Line by line, the data below should be set down unchanged, with images excluded.

————

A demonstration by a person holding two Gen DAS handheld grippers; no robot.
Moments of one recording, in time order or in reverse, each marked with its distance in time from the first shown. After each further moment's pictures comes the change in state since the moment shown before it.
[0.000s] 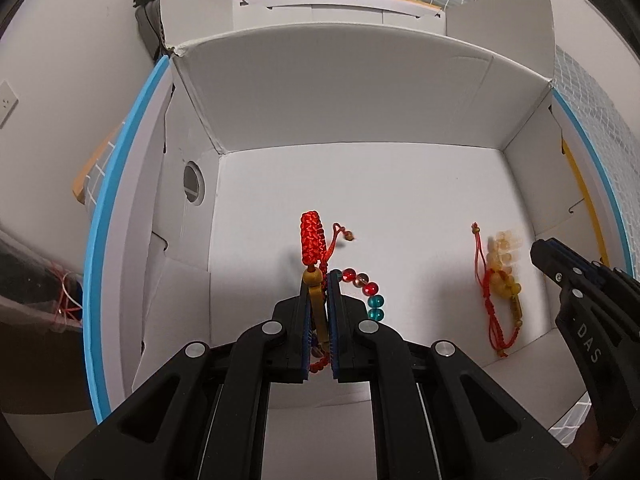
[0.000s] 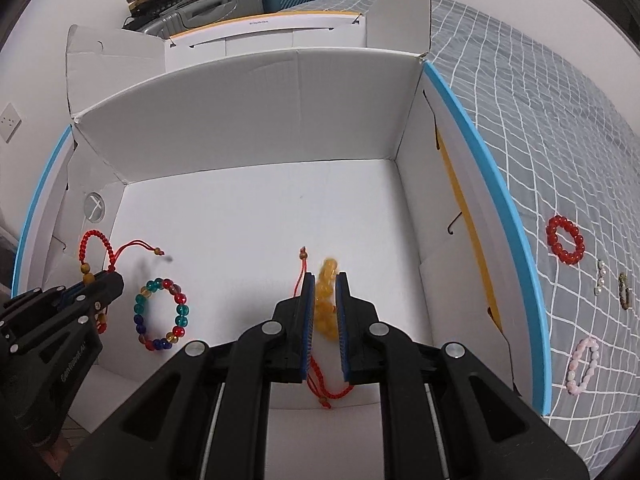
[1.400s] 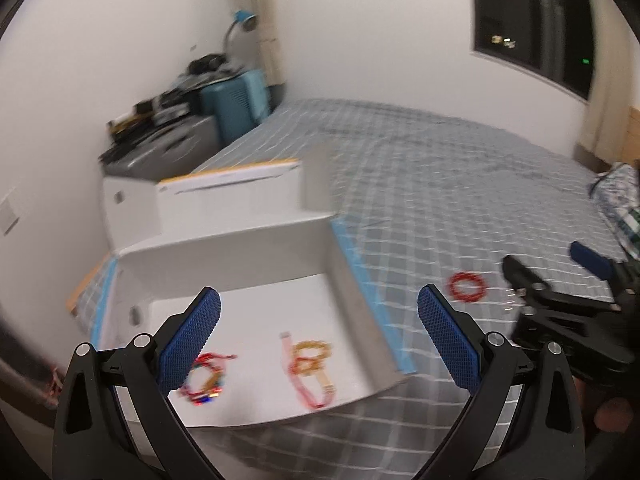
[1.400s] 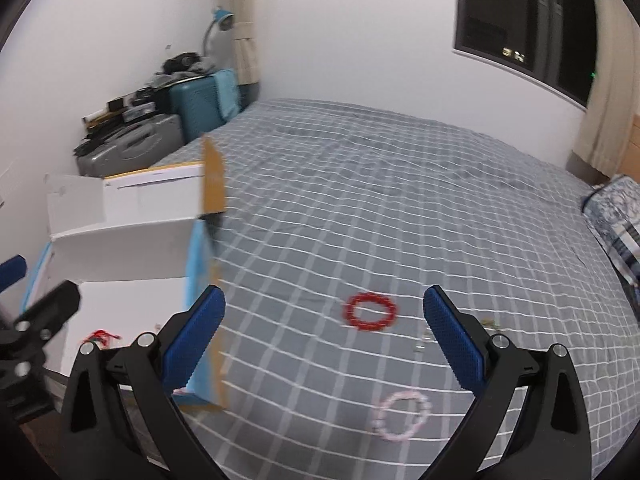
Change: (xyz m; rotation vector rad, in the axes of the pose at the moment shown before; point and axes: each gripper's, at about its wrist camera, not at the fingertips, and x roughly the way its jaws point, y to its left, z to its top) left arm -0.166 -0.180 -0.015 0.174 -0.491 -0.119; right arm -0.158 -0.201 -0.024 0.124 -0.404 -0.191
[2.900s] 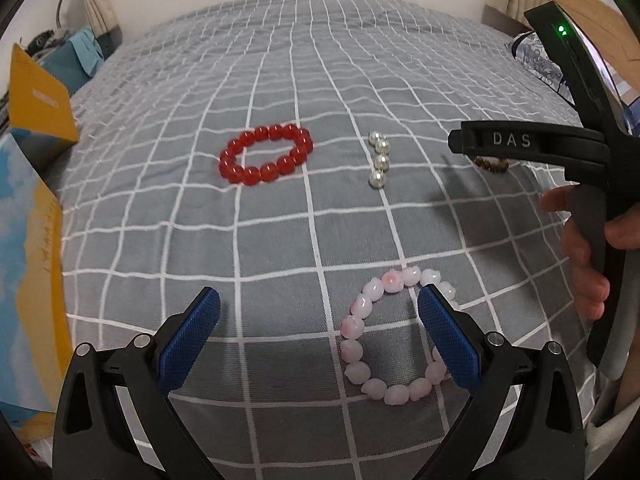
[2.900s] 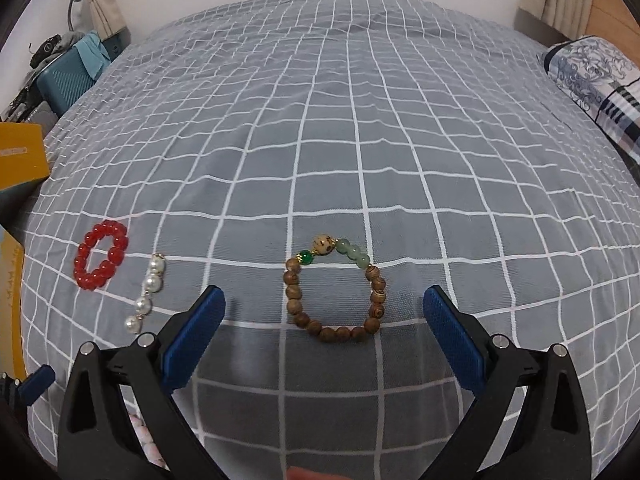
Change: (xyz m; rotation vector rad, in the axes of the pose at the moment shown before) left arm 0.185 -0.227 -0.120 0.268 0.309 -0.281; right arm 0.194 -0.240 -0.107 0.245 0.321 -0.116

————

YOUR RESPONSE —
A demonstration by a person holding two Gen DAS handheld grippers; no robot.
Moments of one recording, in time order or in reverse, each marked with its distance in time from the first shown. After each further moment's pictures comes the change in state since the moment shown before it.
[0.000s] 
[0.000s] 
[1.400s] 
[1.400s] 
Change: (xyz m; rotation vector rad, in the axes of the pose at the moment shown before; point and axes: each gripper's, at about its wrist camera, not at the fingertips, and x roughly the way its jaws point, y to its left, z to its top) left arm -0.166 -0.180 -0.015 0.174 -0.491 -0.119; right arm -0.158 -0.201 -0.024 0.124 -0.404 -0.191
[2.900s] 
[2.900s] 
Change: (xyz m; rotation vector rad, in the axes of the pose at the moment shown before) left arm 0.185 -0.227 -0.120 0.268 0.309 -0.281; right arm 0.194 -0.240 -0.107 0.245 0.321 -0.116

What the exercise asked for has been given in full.